The regulation of carotenoid formation in tomato fruit

Summary Carotenoid biosynthesis in plants includes a complex series of desaturation/isomerisation reactions, catalyzed by four independent enzymes. In bacteria and fungi one desaturase/isomerase enzyme completes the same series of reactions. In the present study, a bacterial desaturase (crtI) from Pantoea ananatis has been overexpressed in the tangerine mutant of tomato (Solanum lycopersicon) which accumulates cis‐carotene isomers in the fruit due to a defective isomerase (CRTISO) and the old gold crimson (ogc) tomato mutant, which is defective in the fruit‐enhanced lycopene β‐cyclase (CYCB).
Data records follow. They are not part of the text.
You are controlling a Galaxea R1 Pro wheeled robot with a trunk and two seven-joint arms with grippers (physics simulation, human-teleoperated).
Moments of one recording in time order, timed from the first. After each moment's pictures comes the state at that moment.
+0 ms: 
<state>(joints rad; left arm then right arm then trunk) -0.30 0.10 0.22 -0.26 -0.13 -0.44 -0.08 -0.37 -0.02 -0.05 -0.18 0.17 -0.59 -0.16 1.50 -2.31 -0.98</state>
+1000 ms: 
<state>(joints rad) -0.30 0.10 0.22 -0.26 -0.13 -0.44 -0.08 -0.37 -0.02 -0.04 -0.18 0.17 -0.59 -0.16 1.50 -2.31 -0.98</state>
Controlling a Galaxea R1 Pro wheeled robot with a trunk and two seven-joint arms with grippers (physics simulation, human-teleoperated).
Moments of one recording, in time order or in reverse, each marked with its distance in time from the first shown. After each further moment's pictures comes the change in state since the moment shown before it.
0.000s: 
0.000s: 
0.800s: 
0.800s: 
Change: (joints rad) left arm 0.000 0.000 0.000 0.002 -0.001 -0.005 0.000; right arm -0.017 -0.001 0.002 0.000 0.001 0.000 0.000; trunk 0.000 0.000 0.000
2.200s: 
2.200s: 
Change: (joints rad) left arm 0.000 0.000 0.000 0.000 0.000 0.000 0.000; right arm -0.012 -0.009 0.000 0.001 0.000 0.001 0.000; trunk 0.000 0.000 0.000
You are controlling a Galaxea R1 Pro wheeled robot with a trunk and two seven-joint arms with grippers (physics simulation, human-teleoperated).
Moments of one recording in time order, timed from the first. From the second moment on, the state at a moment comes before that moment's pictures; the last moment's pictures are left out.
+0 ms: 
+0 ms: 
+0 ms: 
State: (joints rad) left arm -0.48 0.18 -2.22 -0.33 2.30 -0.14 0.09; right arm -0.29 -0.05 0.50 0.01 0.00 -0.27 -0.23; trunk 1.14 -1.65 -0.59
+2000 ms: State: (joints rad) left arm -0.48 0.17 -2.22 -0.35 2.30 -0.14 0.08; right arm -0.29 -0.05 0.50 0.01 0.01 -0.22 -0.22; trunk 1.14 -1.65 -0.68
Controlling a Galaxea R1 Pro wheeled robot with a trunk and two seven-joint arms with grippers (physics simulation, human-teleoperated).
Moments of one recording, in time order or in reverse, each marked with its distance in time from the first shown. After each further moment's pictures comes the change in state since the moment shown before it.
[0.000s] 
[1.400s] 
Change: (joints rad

Comprehensive molecular and biochemical characterization of the resulting lines expressing crtI has revealed negative feedback mechanisms, acting predominantly at the level of phytoene synthase‐1 (PSY1), and feed‐forward mechanisms inducing cyclisation. In both cases, altered transcription appears to be the progenitor, with subsequent post‐transcriptional modulation highlighting the complexity of the processes involved in modulating carotenoid homeostasis in plant tissues. Significance Statement Carotenoid biosynthesis in plants includes a series of desaturation/isomerisation reactions, catalysed by four independent enzymes; in bacteria these reactions are catalysed by one enzyme, the crtI like phytoene desaturase. Expressing crtI in plants confers resistance to bleaching herbicides and enhances provitamin A content, e.g. in Golden Rice. Here we introduced crtI into tomato mutants defective in two different steps in the carotenoid biosynthetic pathway to determine how the endogenous carotenoid pathway reacts to alterations in desaturation. Collectively our data provide insights into the mechanisms operating within the pathway and how multi‐level metabolite changes can occur.